Will you output all of the data below exactly, omitting the images?

**Collected data**
[Start of section]
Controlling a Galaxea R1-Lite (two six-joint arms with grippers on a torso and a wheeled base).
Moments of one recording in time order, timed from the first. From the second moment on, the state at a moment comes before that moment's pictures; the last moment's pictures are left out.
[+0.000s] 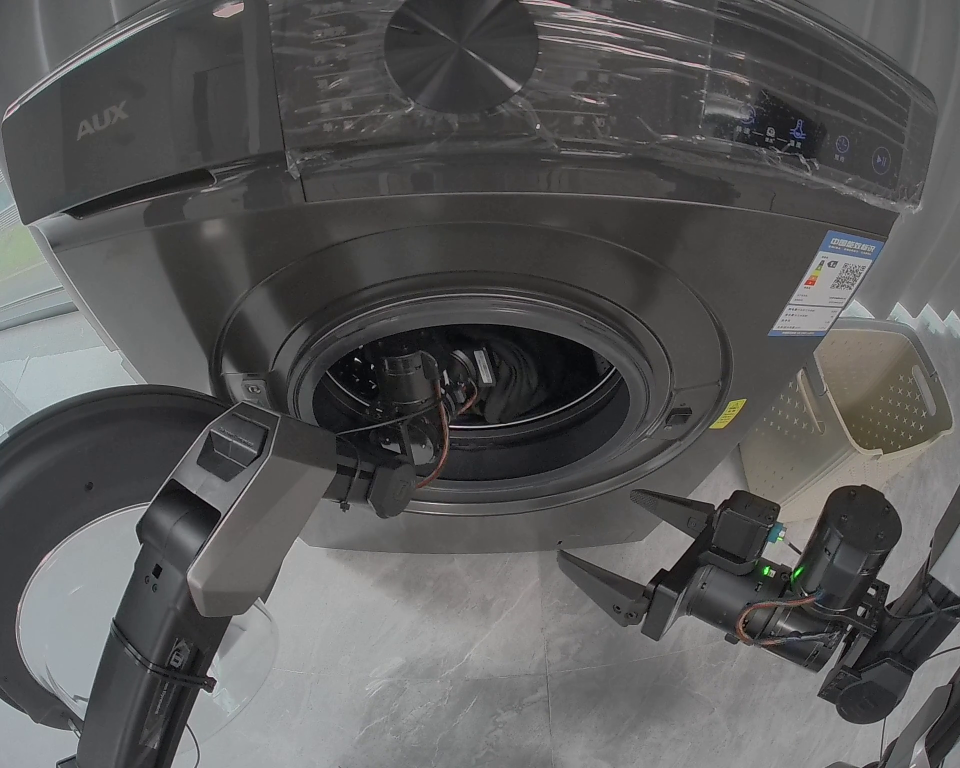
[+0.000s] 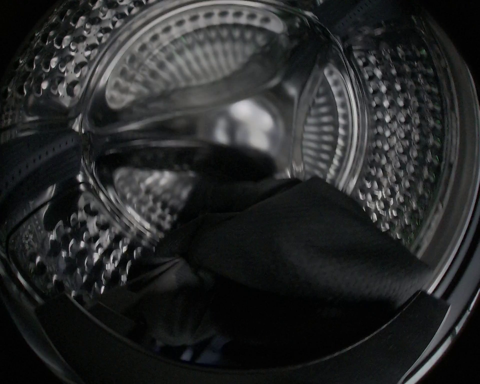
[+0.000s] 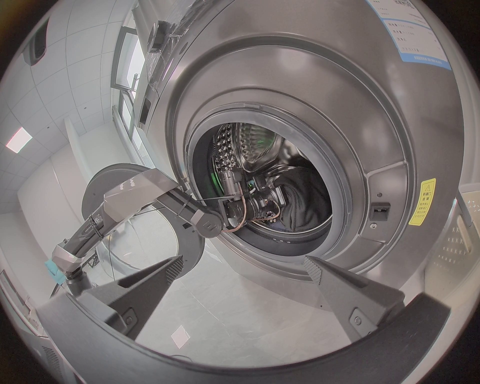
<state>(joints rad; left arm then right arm) -0.49 2.62 -1.88 -0.90 0.19 -0.20 0.72 1.84 -0.27 -1.54 0.05 0.08</state>
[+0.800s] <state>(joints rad) -0.62 2.20 -1.14 -0.87 0.08 -0.13 0.72 1.83 -0.28 -1.54 0.05 0.08</state>
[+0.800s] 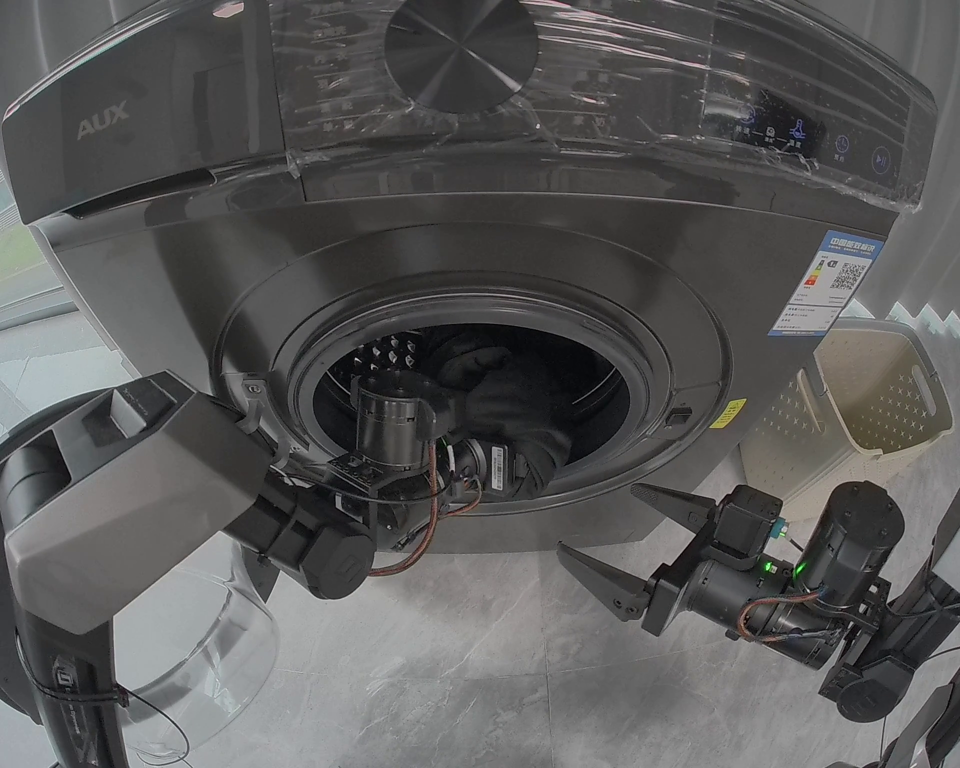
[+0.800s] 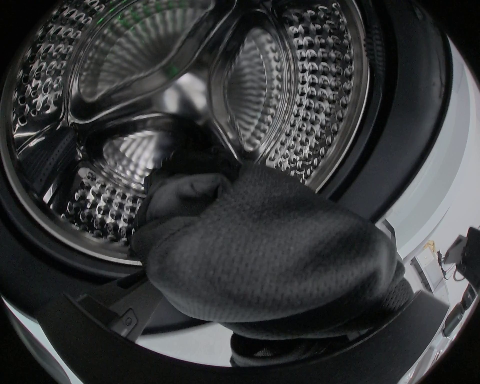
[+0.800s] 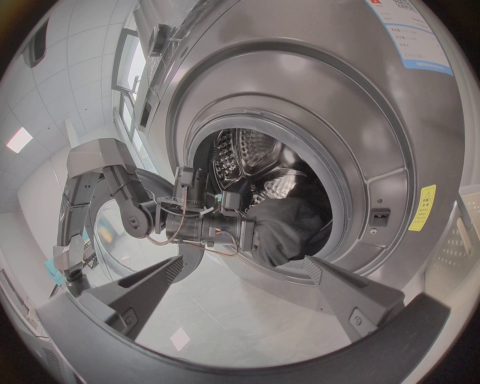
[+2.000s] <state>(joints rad) -0.51 2.58 -1.68 -0.95 0.19 -0.14 0.72 1.83 -0.27 -1.54 0.05 0.08</state>
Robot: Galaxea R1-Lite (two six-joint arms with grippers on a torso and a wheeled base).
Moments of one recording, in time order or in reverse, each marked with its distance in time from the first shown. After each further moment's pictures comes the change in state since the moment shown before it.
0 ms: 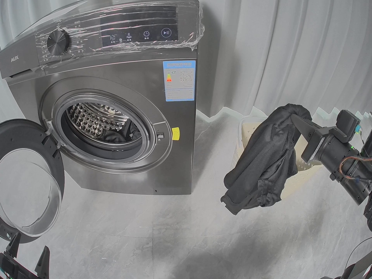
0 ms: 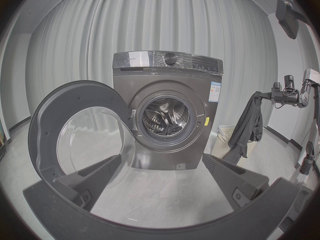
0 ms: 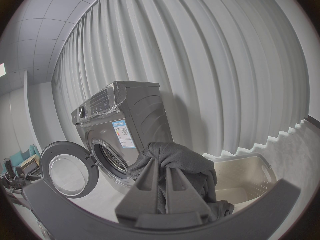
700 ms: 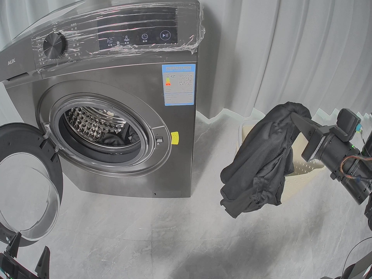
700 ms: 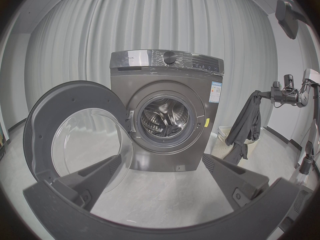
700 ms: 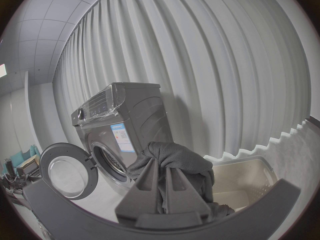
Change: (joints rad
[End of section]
**OUTPUT FOR THIS EXERCISE**
Controlling a Galaxea R1-Lite (two six-joint arms with grippers on a torso and a wheeled base).
Moments of one recording in time order, timed from the first. From the second moment on, the state at a moment comes before that moment's pictures; the last moment's pictures are left out.
[+0.000s] 
[+0.000s] 
[+0.000s] 
<state>(joints rad; left arm then right arm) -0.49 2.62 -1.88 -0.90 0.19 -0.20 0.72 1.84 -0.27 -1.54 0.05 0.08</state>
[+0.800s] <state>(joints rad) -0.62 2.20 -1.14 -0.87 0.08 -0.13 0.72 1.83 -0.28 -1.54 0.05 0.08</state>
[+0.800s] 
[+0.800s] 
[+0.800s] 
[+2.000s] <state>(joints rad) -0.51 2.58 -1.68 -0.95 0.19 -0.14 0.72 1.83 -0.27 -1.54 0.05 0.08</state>
Robot: Galaxea R1-Lite (two six-joint arms with grippers on a torso and a wheeled base).
Moments of one recording, in time order or in reverse, each marked with its distance in time from the first shown. After each further moment's pictures comes the change in state since the moment shown before it.
0 ms: 
0 ms: 
0 ms: 
700 ms: 
700 ms: 
700 ms: 
Change: (joints rad

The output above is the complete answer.